_Required action_.
Here is a listing. Write it all out again exactly, but not its pictures.
#### Data shown
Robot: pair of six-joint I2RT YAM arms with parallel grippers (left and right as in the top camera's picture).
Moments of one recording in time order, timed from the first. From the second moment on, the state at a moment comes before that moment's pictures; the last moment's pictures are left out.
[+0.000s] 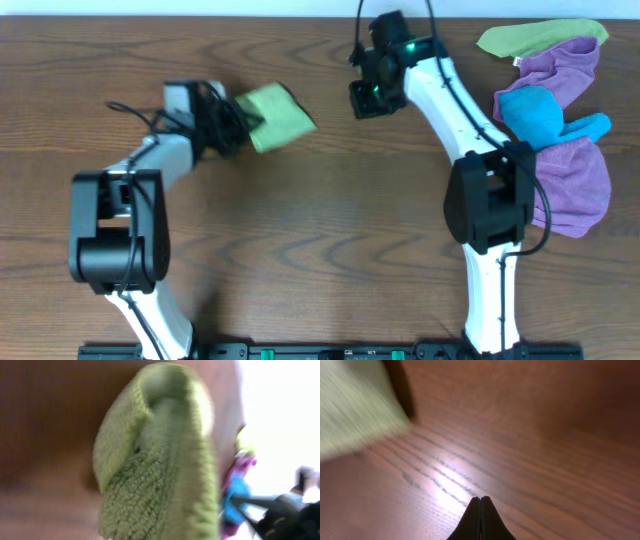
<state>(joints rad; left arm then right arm) 0.03 1.98 1.16 0.02 0.72 -0.91 0.29 2.32 2.07 -1.03 -0.27 0.04</state>
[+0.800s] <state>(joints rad) 0.36 2.11 1.43 0.33 0.36 -1.35 0.21 2.32 2.08 -0.97 -0.32 -0.01</state>
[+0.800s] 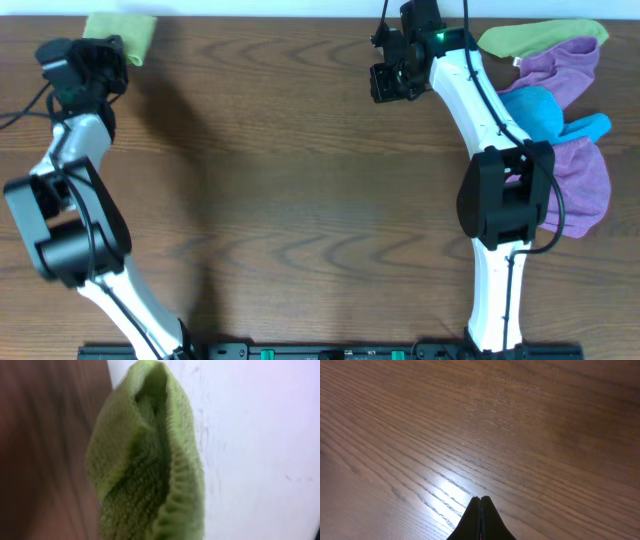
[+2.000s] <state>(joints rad) 0.30 2.51 1.90 0.05 0.38 -1.55 0.21 2.32 2.08 -0.96 -0.33 0.04</state>
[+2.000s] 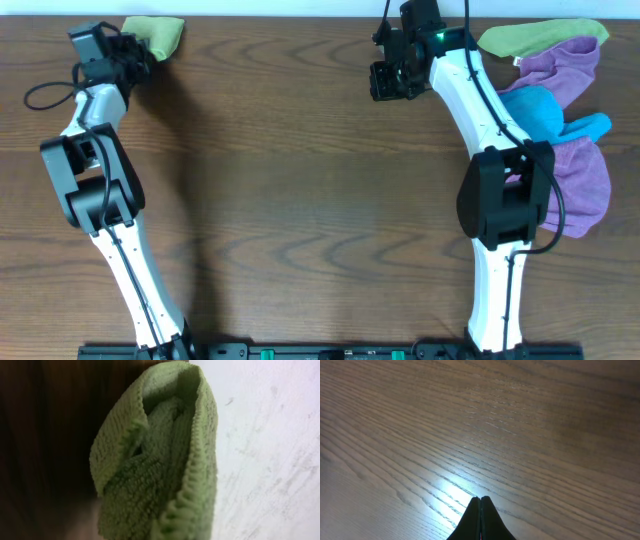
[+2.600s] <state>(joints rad) 0.28 2.51 1.90 0.05 0.39 -1.60 0.21 2.32 2.08 -0.96 -0.33 0.04</state>
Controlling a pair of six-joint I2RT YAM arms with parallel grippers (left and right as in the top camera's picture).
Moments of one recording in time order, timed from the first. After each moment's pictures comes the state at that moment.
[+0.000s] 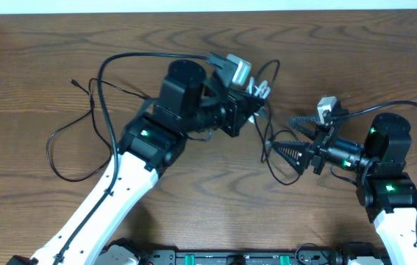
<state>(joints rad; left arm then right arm) -0.57 1.34 1.21 -0.33 0.58 -0.34 0.03 0.96 0.62 -0.12 -1.04 0.15</state>
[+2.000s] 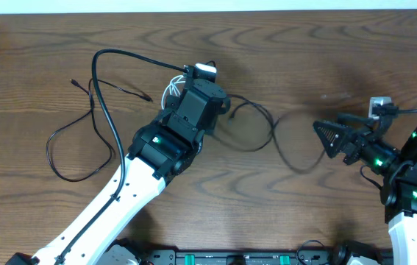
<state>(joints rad) -0.65 1.34 1.21 -0.66 -0.45 -0.21 -0.29 0.92 0.62 -0.25 -0.93 0.20</state>
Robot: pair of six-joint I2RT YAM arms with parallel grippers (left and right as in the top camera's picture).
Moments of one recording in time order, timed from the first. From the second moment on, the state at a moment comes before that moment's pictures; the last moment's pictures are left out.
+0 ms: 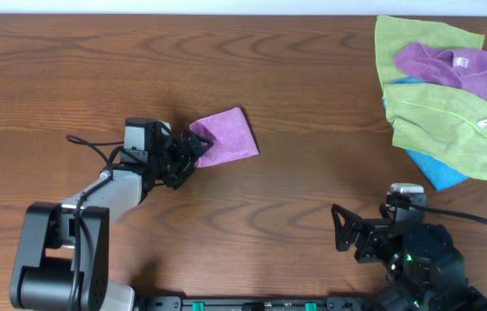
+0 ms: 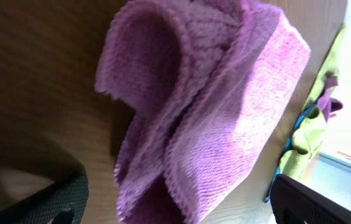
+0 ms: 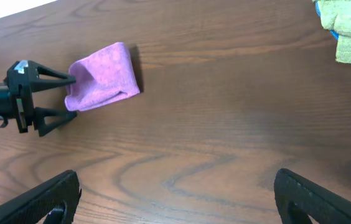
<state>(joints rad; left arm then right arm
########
_Output for this task_.
Robot: pair of six-joint I2RT YAM arms with parallel grippers (left and right as in the top camera's picture).
Moments of one recording in time order, timed from the first. From the second moment on, the state at a moment comes before that moment's pictures; the last moment's pictures are left out.
[+0.000s] 
<state>(joints rad; left arm then right arm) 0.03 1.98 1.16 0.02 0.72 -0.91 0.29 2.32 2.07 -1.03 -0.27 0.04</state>
[+0.800s] <state>(joints rad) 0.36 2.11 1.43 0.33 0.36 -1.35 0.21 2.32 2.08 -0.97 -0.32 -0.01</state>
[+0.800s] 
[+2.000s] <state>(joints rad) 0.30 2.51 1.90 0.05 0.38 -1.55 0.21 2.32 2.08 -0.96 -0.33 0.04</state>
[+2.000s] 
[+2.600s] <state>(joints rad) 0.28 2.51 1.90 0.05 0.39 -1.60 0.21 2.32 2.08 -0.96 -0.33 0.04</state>
Controlling a pair of six-joint I2RT YAM arms with parallel grippers (left and right as in the top camera's picture).
Moments of one recording in time order, timed from the first. After each moment's pictures comes the state at that moment.
[+0.000s] 
<state>(joints rad; left arm then right arm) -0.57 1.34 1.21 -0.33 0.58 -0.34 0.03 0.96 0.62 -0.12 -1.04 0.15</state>
[+2.000s] 
<state>(joints rad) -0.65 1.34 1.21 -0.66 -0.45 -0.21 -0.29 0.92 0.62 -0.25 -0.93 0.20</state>
Robot: pair of six-joint I2RT YAM arms with parallel grippers (left and right as in the top camera's picture).
Moments of one recording in time order, timed from the first. From the second moment on, the state at a moment comes before that moment's pictures; the last moment's pictures are left out.
+0 ms: 
+0 ms: 
+0 ms: 
<state>(joints rad; left arm then right arm

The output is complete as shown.